**DATASET CONTENT:**

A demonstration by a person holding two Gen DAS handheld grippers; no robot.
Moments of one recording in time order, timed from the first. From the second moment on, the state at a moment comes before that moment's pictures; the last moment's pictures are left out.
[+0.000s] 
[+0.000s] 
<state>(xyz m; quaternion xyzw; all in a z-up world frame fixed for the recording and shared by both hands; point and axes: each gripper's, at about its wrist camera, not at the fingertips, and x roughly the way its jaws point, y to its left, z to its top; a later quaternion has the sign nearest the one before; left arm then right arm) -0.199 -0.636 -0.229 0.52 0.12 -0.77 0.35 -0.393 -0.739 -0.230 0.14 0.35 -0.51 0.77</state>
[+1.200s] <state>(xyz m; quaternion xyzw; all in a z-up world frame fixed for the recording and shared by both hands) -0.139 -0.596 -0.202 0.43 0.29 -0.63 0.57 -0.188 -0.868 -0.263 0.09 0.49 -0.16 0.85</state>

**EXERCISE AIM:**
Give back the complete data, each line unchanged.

**FINISHED EXERCISE:**
A demonstration by a person holding two Gen DAS handheld grippers; no robot.
Moments of one recording in time order, timed from the first. From the second moment on, the state at a moment comes before that moment's pictures; the last moment's pictures are left out.
[+0.000s] 
[+0.000s] 
<state>(xyz m; quaternion xyzw; all in a z-up world frame fixed for the recording and shared by both hands; point and axes: each gripper's, at about its wrist camera, not at the fingertips, and x roughly the way its jaws point, y to its left, z to its top; a later quaternion has the sign nearest the one before; left arm then right arm) -0.199 -0.636 -0.229 0.52 0.12 -0.77 0.35 -0.393 -0.739 -0.230 0.14 0.35 -0.51 0.77</state>
[+1.200s] <state>(xyz m; quaternion xyzw; all in a z-up world frame fixed for the recording and shared by both hands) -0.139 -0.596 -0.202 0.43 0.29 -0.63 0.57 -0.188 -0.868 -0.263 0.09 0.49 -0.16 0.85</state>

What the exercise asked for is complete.